Die Handlung spielt im Köln des Jahres 2008, doch das Unheil, das sich über der Stadt zusammenzuziehen beginnt, ist schon zu spüren. Ein schwacher Staat zieht sich vor kriminellen Migrantenbanden zurück, für die deutsche Jugendliche Freiwild sind und für die die rabiate Demütigung der „Kartoffeln“ einen unterhaltsamen Zeitvertreib darstellt.

Ein Gymnasiast wird zum Michael Kohlhaas

Die Hauptfigur Pascal Ormunait, nach der der Roman benannt ist, ist ein ganz normaler Gymnasiast, der sich auf die Treffen mit seiner Freundin freut, gerne mit seinen Freunden durch die Kneipen zieht und den Ehrgeiz hat, die Oberstufe eines Kölner Gymnasiums mit einem Einser-Abitur abzuschließen. Auf den zweiten Blick unterscheidet sich Pascal dann aber doch ziemlich deutlich von seinen Freunden: Seine Freizeit verbringt er gerne bei seinem Großvater, dem knorrigen Königsberger Wilhelm Ormunait, um mit ihm Schach zu spielen, Architekturwanderungen durch Köln zu unternehmen – wobei es Wilhelm Ormunait nicht an Seitenhieben gegen den neudeutschen „Willen zur Hässlichkeit“ fehlen lässt – oder am Radio gemeinsam den Bundesliga-Spieltag mitzuerleben.

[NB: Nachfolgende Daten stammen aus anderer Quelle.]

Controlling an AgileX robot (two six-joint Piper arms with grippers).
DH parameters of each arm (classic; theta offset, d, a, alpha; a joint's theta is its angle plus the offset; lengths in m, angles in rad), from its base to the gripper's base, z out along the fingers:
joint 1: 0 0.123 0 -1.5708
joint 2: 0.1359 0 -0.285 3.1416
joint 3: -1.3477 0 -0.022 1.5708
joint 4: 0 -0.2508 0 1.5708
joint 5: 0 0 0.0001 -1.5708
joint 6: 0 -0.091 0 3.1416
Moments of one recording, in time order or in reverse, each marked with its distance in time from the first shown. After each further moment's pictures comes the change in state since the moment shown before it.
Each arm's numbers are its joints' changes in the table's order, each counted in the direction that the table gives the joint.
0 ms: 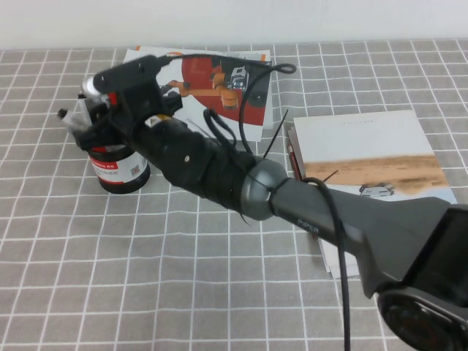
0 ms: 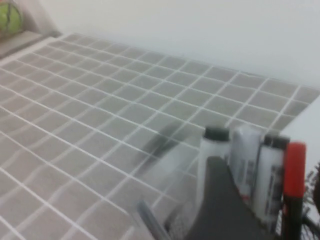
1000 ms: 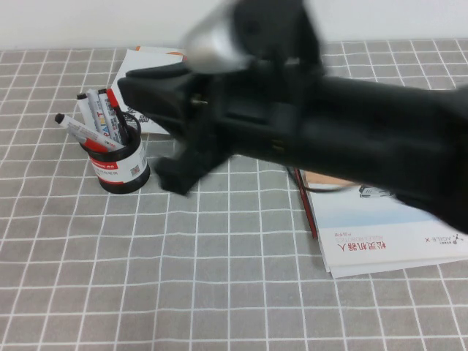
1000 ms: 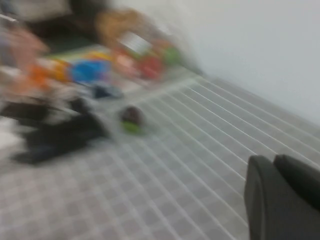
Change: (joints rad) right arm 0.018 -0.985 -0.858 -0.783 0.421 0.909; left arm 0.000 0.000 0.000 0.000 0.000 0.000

Pascal empfindet die Herkunft und das Schicksal seines Großvaters als Erbe, das es zu pflegen gilt; im Geschichtsleistungskurs schreibt er seine Facharbeit über die Diskussion um das Zentrum gegen Vertreibungen, und den Schwerpunkt seiner privaten, einige Hundert Bücher umfassenden Bibliothek bildet die Geschichte und Kultur Ostdeutschlands. Pascal macht sich im Gegensatz zu den meisten seiner Altersgenossen auch Sorgen darüber, dass in Köln eine Großmoschee errichtet wird, die weit mehr Gläubige aufnimmt als die christlichen Kirchen der Stadt.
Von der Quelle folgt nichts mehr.